🤖 AI Summary
In interpretable image classification, determining the optimal number of concepts adaptively remains challenging, often leading to redundancy or insufficient concept coverage. To address this, we propose the Conditional Concept Bottleneck Model (CoCoBM) coupled with a dynamic LLM-driven agent mechanism. Our key contributions are: (1) a novel dynamic concept bank that enables environment-feedback-driven concept addition and removal; and (2) an editable concept scoring matrix, calibrated in real time by a large language model to quantify concept contribution—overcoming the static, non-adjustable nature of conventional Concept Bottleneck Models (CBMs). Evaluated on six standard benchmarks, CoCoBM achieves a 6.0% absolute improvement in classification accuracy and a 30.2% gain in interpretability metrics over strong baselines, significantly enhancing both discriminative capability and explanation fidelity.
📝 Abstract
Concept Bottleneck Models (CBMs) decompose image classification into a process governed by interpretable, human-readable concepts. Recent advances in CBMs have used Large Language Models (LLMs) to generate candidate concepts. However, a critical question remains: What is the optimal number of concepts to use? Current concept banks suffer from redundancy or insufficient coverage.
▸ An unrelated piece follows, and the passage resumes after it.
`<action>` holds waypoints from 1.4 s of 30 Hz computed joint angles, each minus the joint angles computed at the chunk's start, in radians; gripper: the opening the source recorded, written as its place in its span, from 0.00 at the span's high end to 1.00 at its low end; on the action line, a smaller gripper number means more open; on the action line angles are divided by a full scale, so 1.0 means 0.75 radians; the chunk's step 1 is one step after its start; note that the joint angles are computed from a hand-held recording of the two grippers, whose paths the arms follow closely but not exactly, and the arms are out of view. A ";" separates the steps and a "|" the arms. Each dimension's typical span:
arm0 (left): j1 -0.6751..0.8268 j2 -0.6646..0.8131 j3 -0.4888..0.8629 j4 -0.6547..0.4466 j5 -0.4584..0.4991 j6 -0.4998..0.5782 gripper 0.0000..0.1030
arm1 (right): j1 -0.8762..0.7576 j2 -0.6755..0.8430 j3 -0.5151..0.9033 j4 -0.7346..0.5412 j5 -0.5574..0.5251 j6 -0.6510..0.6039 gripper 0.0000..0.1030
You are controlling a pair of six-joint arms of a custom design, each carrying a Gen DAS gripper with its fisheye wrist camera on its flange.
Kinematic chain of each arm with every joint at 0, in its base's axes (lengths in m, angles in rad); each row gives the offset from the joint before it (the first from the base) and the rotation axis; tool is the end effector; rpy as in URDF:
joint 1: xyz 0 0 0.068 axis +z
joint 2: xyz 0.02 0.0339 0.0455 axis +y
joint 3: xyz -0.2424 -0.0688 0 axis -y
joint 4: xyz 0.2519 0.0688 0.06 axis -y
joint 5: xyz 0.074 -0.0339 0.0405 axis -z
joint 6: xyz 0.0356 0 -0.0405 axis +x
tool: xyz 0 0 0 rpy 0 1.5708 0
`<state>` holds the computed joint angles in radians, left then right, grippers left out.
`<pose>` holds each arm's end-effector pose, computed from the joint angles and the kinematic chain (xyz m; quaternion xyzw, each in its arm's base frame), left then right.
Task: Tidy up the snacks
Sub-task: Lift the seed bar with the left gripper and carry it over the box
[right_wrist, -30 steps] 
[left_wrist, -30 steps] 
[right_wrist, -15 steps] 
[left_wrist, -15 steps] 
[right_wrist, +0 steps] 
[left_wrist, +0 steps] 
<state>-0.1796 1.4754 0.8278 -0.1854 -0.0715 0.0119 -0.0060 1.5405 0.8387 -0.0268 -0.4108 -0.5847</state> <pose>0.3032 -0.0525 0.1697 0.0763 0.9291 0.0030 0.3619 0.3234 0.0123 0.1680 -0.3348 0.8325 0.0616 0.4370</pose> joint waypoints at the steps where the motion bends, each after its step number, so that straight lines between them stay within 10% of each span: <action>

To address this issue, we introduce a dynamic, agent-based approach that adjusts the concept bank in response to environmental feedback, optimizing the number of concepts for sufficiency yet concise coverage. Moreover, we propose Conditional Concept Bottleneck Models (CoCoBMs) to overcome the limitations in traditional CBMs' concept scoring mechanisms. It enhances the accuracy of assessing each concept's contribution to classification tasks and feature an editable matrix that allows LLMs to correct concept scores that conflict with their internal knowledge. Our evaluations across 6 datasets show that our method not only improves classification accuracy by 6% but also enhances interpretability assessments by 30%.